### Directions for this task
Transcribe verbatim the span of lines that opens with the line containing "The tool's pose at" and closes with the last line of the data below.

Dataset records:
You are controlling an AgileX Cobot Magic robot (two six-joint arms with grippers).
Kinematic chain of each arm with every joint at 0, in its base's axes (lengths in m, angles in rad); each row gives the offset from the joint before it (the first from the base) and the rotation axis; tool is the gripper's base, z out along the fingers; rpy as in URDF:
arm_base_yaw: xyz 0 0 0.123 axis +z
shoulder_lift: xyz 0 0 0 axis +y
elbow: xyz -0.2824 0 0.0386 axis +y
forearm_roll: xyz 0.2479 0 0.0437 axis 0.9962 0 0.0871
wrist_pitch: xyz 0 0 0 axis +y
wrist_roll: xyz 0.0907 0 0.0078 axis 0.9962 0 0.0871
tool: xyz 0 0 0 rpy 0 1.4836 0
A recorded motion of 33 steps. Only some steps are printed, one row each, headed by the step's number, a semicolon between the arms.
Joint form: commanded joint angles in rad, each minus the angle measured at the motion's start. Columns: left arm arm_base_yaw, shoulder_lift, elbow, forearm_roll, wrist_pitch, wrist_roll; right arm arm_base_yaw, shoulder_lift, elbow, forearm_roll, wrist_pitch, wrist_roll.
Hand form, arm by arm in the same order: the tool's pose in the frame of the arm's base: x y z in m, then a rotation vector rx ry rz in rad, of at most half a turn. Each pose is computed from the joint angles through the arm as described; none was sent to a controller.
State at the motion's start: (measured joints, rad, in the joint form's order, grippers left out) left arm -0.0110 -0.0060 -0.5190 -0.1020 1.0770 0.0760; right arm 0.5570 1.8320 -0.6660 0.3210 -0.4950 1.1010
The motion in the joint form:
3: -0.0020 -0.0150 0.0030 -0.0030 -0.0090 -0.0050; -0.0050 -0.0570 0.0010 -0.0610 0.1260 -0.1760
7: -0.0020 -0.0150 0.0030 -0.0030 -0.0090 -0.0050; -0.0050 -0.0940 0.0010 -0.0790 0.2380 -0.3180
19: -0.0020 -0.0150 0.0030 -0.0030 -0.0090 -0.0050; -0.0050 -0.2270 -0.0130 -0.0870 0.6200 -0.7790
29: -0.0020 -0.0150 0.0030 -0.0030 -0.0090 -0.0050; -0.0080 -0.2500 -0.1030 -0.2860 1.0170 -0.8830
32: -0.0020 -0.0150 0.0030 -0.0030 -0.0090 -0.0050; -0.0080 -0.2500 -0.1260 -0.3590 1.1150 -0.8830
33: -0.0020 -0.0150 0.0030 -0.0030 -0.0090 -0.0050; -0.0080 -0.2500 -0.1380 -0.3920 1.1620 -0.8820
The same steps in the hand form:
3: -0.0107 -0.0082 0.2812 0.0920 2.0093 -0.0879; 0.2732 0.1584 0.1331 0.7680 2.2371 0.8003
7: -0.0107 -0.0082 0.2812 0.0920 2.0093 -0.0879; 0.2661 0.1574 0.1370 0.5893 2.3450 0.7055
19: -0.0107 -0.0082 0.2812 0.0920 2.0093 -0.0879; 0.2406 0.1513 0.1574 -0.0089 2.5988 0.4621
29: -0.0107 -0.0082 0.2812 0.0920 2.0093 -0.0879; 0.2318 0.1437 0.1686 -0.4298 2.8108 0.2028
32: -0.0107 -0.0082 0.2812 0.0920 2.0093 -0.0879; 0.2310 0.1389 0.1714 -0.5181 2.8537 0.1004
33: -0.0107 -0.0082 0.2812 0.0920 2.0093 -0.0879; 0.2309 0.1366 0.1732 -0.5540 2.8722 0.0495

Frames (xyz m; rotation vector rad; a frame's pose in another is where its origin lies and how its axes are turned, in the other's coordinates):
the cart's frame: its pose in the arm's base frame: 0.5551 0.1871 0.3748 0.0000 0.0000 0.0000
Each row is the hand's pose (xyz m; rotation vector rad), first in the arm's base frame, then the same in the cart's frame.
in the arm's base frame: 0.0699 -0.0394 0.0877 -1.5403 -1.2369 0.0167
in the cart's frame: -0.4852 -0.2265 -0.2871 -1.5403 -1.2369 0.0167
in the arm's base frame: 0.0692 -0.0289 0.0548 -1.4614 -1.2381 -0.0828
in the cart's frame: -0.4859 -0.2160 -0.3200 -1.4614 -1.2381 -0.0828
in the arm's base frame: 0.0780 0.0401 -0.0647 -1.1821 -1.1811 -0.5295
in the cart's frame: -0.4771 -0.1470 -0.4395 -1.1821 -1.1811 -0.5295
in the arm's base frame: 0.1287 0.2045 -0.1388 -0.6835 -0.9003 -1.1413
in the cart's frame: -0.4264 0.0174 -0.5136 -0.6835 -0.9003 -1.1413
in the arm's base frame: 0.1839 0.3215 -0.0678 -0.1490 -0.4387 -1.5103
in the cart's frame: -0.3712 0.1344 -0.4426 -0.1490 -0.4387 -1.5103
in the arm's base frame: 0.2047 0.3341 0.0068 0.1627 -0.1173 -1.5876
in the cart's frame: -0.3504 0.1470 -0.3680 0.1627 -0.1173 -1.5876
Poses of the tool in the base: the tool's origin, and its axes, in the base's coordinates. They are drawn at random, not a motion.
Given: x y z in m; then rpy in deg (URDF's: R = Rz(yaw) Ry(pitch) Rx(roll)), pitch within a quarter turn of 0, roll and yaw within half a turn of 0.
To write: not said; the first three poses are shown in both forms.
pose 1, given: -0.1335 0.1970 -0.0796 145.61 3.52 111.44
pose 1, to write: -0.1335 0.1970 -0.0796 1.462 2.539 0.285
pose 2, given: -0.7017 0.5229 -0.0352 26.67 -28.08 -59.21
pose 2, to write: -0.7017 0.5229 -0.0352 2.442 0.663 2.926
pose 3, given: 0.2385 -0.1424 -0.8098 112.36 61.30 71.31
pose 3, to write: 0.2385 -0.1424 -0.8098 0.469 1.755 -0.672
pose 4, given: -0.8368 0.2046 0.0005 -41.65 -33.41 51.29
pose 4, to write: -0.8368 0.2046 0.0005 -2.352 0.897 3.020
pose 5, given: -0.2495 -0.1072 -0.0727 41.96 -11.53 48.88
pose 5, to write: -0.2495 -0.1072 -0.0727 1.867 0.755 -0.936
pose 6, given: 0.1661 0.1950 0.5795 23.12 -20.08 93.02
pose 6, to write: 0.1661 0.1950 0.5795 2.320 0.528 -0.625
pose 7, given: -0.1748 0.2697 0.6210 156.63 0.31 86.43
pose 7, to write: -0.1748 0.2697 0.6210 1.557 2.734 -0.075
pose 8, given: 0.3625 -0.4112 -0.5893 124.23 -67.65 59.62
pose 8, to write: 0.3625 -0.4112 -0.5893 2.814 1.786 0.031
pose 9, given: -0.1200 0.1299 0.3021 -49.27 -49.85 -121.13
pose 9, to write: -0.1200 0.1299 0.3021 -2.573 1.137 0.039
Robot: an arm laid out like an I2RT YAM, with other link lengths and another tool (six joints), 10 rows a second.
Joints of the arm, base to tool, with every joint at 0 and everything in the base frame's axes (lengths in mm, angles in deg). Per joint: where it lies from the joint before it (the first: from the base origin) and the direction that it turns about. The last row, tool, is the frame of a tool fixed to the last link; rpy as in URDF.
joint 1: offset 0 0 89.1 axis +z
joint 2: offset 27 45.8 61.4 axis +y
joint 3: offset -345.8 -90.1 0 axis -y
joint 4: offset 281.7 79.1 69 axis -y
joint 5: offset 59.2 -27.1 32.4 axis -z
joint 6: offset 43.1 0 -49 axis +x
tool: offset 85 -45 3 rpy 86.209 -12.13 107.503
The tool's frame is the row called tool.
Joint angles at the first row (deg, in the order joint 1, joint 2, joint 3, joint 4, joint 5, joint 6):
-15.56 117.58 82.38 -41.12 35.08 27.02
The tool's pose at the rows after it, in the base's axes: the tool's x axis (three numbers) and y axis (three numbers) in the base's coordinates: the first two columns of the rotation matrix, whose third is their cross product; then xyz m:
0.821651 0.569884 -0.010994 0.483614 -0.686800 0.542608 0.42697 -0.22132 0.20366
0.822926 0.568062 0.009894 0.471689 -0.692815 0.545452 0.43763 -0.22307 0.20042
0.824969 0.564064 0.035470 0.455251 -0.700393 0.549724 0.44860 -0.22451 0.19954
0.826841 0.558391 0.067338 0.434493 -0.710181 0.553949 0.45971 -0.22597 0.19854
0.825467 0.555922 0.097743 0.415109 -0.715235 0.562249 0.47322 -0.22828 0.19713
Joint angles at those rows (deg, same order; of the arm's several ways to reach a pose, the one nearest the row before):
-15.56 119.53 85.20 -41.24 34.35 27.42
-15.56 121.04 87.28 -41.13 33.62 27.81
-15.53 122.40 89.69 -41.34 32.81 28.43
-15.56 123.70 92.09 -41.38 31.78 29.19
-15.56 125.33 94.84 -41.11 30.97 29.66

### Expected output
The tool's pose at the rows after it, in the base's axes: the tool's x axis (three numbers) and y axis (three numbers) in the base's coordinates: the first two columns of the rotation matrix, whose third is their cross product; then xyz m:
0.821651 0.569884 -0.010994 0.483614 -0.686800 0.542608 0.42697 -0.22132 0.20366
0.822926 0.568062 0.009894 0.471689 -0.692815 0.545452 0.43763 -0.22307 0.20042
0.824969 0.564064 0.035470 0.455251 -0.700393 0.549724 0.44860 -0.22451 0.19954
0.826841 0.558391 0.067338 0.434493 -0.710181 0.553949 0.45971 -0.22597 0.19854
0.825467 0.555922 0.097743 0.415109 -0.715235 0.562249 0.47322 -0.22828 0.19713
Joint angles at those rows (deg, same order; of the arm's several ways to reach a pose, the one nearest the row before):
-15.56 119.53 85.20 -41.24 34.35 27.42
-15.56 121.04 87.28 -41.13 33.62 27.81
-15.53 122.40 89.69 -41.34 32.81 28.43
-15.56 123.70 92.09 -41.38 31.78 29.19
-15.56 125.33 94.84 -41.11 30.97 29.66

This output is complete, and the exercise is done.